Phillips never argued in arbitration that Holzman Horner’s fee agreement was unethical and unenforceable, according to Aspen’s current lawyers, who believe it was. Instead, he argued that the firm should have worked quicker and therefore billed his client less.
In May 2022, Holzman Horner offered to settle if Aspen would pay it $165,000. Le, at Phillips’ urging, declined. The next year, it offered a $500,000 settlement and then a $380,000 one. Both were rejected. Finally, in September of this year, an arbitrator awarded $987,000 to Holzman Horner. Aspen had spent hundreds of thousands of dollars on the case and lost.
It was then, the company said, that “Mr. Phillips referred Aspen to a bankruptcy lawyer.”
Aspen Electronics Manufacturing filed for Chapter 11 on Nov. 1. It reported $1.8 million in assets and $2.7 million in debts. Holzman Horner’s judgment is by far its largest liability. Revenue there has slid from $7.3 million in 2022 and $6.1 million in 2023 to $3.5 million this year.
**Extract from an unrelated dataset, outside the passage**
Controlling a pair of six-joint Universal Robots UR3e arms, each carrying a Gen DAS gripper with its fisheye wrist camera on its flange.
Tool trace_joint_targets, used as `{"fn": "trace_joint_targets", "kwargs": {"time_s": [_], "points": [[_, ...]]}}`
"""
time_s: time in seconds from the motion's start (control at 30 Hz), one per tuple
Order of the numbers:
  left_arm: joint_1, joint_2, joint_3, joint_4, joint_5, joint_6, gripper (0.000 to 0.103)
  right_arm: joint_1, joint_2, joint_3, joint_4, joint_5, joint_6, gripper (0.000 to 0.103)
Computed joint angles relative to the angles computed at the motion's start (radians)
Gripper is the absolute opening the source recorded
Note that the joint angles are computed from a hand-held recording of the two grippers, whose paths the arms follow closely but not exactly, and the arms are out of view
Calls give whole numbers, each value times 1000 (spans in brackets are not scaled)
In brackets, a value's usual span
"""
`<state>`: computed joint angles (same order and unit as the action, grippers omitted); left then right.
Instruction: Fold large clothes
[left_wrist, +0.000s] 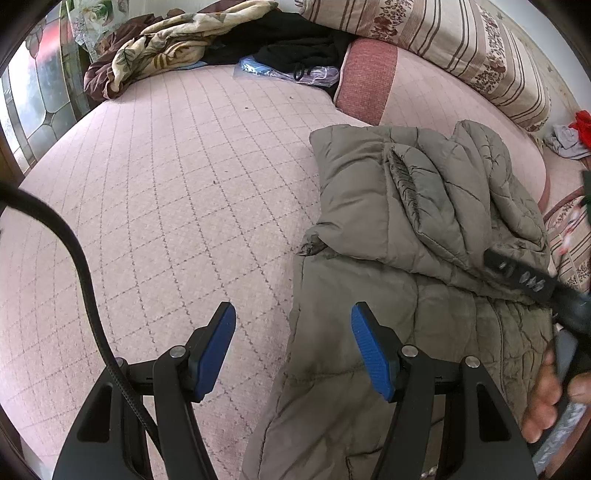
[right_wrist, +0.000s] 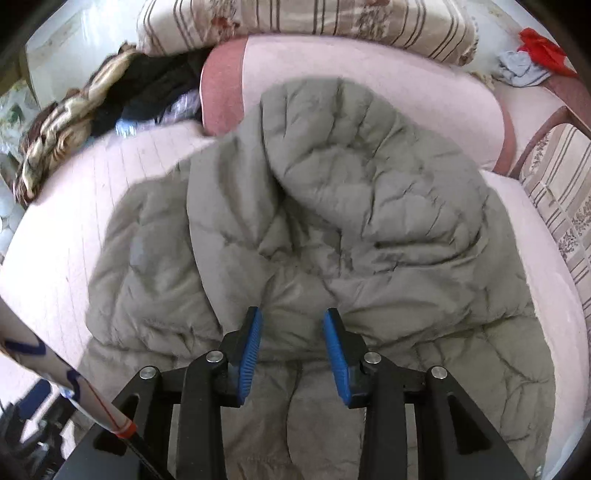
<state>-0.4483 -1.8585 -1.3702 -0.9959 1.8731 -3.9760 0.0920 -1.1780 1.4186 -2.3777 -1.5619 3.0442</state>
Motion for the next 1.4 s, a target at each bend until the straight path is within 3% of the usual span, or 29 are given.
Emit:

The day before it filed for bankruptcy, Aspen sued Phillips and his law firm in Denver District Court for professional negligence. It has also filed an attorney regulation complaint against Holzman Horner in Washington, D.C., accusing that firm of violating legal ethics.
Phillips and Holzman Horner did not return BusinessDen’s requests for comment.
The manufacturing firm’s future is unclear. Chapter 11 allows for a reorganization and is designed for companies that plan to remain in business. But its lawsuit against Phillips claims that “Aspen’s business won’t survive the fallout” of Holzman Horner’s judgment.
Three lawyers now represent three more: Christopher Montville and James Fogg of Haddon Morgan and Foreman in its case against Phillips, and the bankruptcy lawyer Jenny Fujii with Kutner Brinen Dickey Riley in Denver. They did not answer requests for comment.